MRS comes with a Dockerfile for building mrs. It can also be used in production. To build the docker image, run the following in the root project folder:

docker build -t mrs .

To run the container in development mode, allowing you to change the source on the host (your machine) and have the changes picked up in the container, run:

docker run -v /home/jon/projects/mrs:/app -p 18090:18090 -it mrs

This will run interactively and the MRS web interface is accessible on the host at http://localhost:18090.

Your production environment might differ so take the following with a pinch of salt.
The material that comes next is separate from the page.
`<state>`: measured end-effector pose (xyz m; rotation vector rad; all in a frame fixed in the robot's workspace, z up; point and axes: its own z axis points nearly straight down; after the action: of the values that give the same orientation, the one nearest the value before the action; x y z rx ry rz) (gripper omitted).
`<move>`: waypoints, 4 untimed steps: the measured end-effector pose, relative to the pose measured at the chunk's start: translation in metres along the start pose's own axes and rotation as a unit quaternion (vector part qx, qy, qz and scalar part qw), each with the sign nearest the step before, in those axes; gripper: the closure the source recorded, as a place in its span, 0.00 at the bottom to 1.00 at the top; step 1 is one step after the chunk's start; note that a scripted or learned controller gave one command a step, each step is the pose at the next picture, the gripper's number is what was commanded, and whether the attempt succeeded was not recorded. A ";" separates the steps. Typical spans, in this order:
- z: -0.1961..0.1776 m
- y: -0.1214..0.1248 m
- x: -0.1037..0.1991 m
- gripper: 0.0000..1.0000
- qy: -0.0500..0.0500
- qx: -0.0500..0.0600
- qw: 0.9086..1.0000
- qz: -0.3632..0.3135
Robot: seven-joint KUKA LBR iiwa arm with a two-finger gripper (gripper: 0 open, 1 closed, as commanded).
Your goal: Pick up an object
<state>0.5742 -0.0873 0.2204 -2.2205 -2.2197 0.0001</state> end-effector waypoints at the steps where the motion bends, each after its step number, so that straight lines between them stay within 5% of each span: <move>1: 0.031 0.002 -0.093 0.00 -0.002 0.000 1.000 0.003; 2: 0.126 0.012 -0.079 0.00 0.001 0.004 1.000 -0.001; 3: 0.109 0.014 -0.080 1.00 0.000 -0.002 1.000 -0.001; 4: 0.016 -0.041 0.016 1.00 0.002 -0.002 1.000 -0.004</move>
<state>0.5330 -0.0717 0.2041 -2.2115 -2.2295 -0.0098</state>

Instead of mapping the source on the local machine, you probably want to map the data so it's not destroyed if the container gets deleted.

docker run -v /srv/mrs/data:/srv/mrs-data -p 18090:18090 mrs

This maps the data on the host at /srv/mrs/data to the mount point /srv/mrs-data in the container, allowing mrs in the container to write data to the host.

Linux (manually)

You need to have the following to build MRS from source code:

  • gcc 4.6
  • libboost >= 1.65
  • libperl-dev Development files for Perl

Then run:

./configure
make
make install

You can set several options using the configure script, see ./configure --help to see which options are available.
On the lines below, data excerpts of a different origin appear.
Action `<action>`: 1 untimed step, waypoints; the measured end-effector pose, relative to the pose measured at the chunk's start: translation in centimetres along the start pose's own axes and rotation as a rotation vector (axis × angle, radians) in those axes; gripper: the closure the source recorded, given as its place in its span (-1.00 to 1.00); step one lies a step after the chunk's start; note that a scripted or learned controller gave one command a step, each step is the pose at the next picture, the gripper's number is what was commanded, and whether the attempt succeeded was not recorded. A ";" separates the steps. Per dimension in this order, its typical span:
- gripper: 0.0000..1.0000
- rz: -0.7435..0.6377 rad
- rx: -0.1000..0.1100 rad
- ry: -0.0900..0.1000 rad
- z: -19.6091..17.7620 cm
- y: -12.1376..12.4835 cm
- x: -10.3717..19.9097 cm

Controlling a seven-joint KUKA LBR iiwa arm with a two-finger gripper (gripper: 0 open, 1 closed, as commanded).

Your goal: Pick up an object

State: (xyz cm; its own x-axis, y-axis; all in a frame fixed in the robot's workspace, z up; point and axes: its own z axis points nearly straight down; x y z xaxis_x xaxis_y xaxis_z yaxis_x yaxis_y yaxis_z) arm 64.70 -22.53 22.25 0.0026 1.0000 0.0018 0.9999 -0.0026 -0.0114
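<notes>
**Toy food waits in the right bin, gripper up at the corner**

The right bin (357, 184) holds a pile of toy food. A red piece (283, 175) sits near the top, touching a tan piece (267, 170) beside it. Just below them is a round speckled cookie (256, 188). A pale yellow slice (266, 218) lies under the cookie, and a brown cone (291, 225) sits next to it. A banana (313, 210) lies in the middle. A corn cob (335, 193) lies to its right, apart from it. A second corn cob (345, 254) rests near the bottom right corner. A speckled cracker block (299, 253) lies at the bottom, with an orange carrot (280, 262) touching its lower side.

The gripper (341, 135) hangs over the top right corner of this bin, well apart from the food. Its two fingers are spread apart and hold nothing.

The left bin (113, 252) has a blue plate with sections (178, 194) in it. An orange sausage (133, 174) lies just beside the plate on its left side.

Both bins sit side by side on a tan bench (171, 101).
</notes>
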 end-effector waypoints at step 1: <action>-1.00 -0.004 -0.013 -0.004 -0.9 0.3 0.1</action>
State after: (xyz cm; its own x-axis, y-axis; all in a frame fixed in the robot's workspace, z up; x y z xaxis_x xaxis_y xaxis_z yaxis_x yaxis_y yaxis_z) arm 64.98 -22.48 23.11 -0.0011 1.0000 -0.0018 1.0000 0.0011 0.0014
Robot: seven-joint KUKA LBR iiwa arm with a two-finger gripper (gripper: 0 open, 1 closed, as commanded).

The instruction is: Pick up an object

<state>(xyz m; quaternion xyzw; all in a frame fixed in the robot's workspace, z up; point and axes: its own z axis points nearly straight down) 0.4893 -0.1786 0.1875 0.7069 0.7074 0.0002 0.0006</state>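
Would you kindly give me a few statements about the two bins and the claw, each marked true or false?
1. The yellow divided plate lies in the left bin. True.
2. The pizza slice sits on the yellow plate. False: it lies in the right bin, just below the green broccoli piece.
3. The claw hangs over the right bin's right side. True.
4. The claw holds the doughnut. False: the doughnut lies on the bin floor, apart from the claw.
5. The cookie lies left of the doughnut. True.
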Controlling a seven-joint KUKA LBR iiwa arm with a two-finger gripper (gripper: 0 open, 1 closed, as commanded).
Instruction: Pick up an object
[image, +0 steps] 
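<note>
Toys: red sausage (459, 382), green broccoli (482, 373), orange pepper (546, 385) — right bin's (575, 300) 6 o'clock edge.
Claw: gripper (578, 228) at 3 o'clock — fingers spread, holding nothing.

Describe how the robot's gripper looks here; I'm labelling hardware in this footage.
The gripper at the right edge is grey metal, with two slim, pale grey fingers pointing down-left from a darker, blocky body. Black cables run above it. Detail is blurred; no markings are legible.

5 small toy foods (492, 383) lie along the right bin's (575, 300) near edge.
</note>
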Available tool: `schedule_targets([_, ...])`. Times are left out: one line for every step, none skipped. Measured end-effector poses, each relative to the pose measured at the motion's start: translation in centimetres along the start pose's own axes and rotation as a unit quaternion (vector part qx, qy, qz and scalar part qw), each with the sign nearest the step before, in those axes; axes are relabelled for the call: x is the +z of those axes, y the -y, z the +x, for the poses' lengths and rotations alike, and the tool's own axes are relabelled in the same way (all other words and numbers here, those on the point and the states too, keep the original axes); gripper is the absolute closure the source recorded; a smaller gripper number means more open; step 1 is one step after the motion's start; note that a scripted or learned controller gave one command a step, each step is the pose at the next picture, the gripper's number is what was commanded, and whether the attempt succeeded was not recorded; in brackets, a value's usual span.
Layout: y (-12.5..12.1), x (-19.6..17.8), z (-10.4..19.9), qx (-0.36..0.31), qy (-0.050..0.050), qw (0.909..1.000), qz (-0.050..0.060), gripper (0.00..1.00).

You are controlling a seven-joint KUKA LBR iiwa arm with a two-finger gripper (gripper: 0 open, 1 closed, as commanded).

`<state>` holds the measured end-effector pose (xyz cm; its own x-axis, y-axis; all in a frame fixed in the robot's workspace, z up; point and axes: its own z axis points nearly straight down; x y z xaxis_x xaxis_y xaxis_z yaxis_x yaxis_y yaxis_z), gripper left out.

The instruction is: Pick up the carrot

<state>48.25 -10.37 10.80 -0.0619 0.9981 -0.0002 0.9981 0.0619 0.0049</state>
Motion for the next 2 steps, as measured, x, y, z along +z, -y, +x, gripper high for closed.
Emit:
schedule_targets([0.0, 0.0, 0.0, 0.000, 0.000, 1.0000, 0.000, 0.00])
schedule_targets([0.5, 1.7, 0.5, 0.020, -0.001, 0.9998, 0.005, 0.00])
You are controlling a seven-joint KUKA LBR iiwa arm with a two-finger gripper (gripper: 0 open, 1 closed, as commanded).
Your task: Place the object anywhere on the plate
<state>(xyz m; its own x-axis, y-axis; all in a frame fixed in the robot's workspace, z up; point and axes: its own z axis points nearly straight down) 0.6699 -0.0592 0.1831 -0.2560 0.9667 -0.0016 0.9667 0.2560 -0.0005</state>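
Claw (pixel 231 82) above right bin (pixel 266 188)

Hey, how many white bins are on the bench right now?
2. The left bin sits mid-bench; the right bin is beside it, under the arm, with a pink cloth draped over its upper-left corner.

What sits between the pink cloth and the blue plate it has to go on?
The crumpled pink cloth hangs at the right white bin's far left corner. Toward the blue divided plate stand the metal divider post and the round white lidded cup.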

After installing you have a single executable called 'mrs'. This program works with command as the first parameter followed by options depending on the command.

Command can be one of:

blast       Do a blast search
build       (Re-)build a databank
dump        Dump index data
entry       Retrieve and print an entry
fetch       Fetch/mirror remote data for a databank
info        Display information and statistics for a databank
query       Perform a search in a databank
server      Start or Stop a server session, or ask the status
vacuum      Clean up a databank reclaiming unused disk space
validate    Perform a set of validation tests
update      Same as build, but does a fetch first
password    Generate password for use in configuration file

The first thing you should do after installing MRS 6 is run the password command and add a new user/password for the admin account. The password is stored encrypted in the configuration file. You then start a server using the command:

mrs server start

If this was successful you can now access the MRS website at the address of the local machine and the port specified (default: 18090). Use your web browser to go to this address and click the Admin link on the right top of the page. Then follow the instructions there.
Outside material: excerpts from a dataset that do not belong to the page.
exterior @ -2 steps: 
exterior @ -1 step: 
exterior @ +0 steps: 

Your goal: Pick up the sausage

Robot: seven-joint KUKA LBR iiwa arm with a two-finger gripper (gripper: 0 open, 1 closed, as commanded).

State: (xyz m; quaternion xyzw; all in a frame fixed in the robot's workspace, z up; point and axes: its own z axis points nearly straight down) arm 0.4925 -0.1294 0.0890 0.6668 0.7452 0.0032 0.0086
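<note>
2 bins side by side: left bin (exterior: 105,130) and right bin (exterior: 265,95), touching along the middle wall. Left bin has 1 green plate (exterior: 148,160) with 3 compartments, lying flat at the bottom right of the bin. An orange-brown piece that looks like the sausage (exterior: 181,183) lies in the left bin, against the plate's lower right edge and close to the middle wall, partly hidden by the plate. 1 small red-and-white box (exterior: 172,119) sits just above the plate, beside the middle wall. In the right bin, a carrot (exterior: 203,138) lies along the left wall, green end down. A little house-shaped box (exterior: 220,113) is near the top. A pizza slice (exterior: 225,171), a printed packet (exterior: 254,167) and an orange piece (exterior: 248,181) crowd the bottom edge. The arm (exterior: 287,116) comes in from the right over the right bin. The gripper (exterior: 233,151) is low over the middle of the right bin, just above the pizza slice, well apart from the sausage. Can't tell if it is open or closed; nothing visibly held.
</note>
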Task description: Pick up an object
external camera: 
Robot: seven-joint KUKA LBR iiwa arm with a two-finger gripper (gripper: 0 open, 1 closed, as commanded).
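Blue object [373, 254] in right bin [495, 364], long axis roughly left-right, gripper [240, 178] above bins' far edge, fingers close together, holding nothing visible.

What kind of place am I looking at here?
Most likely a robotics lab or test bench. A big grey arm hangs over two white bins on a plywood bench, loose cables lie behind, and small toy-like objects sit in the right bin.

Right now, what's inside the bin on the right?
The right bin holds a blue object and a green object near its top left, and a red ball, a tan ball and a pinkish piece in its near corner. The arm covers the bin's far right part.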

The default setup will automatically update the enabled databanks. You can update databanks manually as well of course using the 'mrs update db' command.

Windows

Building MRS on Windows is not trivial, don't try it unless you have experience building Windows software using Visual Studio.

First of all, you need to have MSVC set up correctly to build 64 bit executables. You then need to build the Boost libraries with static runtime libraries. The mrs project file assumes you've installed Boost in C:\Boost and you're using version 1.65. Also, make sure you build Boost with zlib and bz2 support. The way I did it is, download boost, extract it, run boostrap and then:

bjam link=static runtime-link=static threading=multi address-model=64
     -sBZIP2_SOURCE="C:/Users/maarten/projects/bzip2-1.0.6"
     -sZLIB_SOURCE="C:/Users/maarten/projects/zlib-1.2.5"
     -sICU_PATH="C:/Users/maarten/projects/icu" stage install

Then you need to build a custom Perl interpreter. Download the source code and edit the file perl-5.14.1/win32/Makefile uncomment the line containing:

CCTYPE = MSVC100

and build and install perl using nmake. This should install a perl in C:\Perl and here you can also file the perl514.dll file which you need to place in the m6\msvc\x64{Debug,Release} folders.

Libzeep is contained in the source tar but the solution file assumes it is located in the same directory as the m6 directory. Either move it, or change the paths in the m6 project file.